Several limitations bound these results. The reported false-positive rates are measurements over defined article batches rather than an exhaustive census; a single global rate is not claimed. The controlled model comparison (Section 4.1) is drawn from runs of 204 and 107 articles that overlap but are not identical in membership, so it isolates the model's effect on shared evidence rather than a matched-pair rate. The changes described address the evidence supplied to the model; the residual rate at which the model itself misjudges a claim given complete evidence is a separate, model-level property, unchanged by this work and reported independently in the project's recall and calibration records. Finally, one prompt-level protection against adversarial content embedded in retrieved pages was only partially deployed; its remaining component is a known, scheduled item.

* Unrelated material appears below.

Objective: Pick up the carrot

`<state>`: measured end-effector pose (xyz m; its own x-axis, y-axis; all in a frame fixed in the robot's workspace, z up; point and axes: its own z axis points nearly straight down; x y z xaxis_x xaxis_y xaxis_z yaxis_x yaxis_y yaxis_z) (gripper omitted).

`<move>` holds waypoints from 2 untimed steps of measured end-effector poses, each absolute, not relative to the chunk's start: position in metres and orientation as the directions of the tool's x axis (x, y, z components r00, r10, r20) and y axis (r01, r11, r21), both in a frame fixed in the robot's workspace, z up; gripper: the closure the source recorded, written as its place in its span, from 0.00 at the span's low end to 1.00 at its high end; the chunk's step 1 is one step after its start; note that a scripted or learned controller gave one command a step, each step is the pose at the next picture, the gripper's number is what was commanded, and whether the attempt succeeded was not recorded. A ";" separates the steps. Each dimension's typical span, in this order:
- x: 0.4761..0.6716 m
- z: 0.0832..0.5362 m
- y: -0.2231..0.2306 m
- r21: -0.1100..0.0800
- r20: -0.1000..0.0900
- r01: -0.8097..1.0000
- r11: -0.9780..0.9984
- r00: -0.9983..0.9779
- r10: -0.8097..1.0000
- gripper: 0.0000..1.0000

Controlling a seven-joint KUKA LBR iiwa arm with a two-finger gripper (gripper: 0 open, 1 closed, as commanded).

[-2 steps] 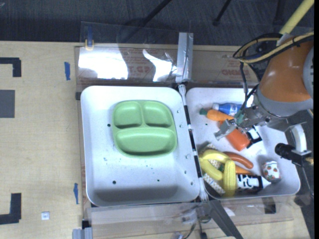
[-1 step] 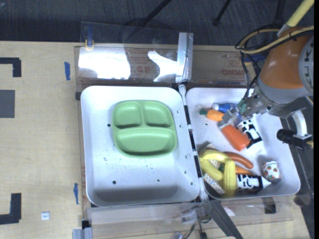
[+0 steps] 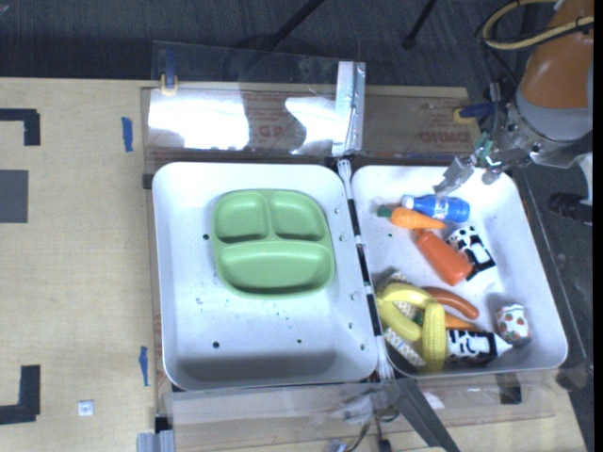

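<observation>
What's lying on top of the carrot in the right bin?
The blue bottle lies partly across the carrot, covering its right end. The green top end, at left, shows. An orange bottle sits just below them. Whether that one touches the carrot is unclear.

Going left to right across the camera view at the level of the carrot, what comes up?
Green divided plate in the left bin → carrot → blue bottle → claw, slightly higher up.
</observation>
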<state>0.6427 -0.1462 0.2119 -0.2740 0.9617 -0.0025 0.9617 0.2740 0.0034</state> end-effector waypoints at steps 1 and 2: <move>0.610 0.119 -0.099 0.002 -0.001 0.865 0.501 -0.501 0.865 0.00; 0.611 0.130 -0.100 0.006 -0.004 0.867 0.498 -0.498 0.867 1.00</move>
<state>0.6111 -0.1003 0.1304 -0.4981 0.8671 -0.0037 0.8671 0.4981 0.0063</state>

The elevated false-positive rate arose from two separable causes: a weaker model, since replaced, and an evidence pipeline that supplied incomplete evidence to the model without recording the incompleteness. The corrective work preserved the Desk's decision criteria unchanged and instead ensured that the evidence reaching the model is complete, or, where it cannot be, that its incompleteness is explicit rather than silent. The measured effect is a substantial reduction in incorrect objections with no loss of the Desk's ability to detect genuine problems, as confirmed by a retained control. For an automated source-fidelity checker, the general lesson is that a verdict rendered against silently-partial evidence is the primary avoidable error, and that making incompleteness a first-class, visible state is what prevents it. The same corrections yield a bounded but absolute guarantee for direct quotations, a class in which fabrication is both common and consequential: a confirmed verdict on a quotation cannot be produced by a fabrication.
This report draws on the project's internal change plan, two root-cause analyses, an independent design review, and the per-run verification records, with all figures carried across unchanged. Every mechanism described was confirmed against the live code and database, July 2026.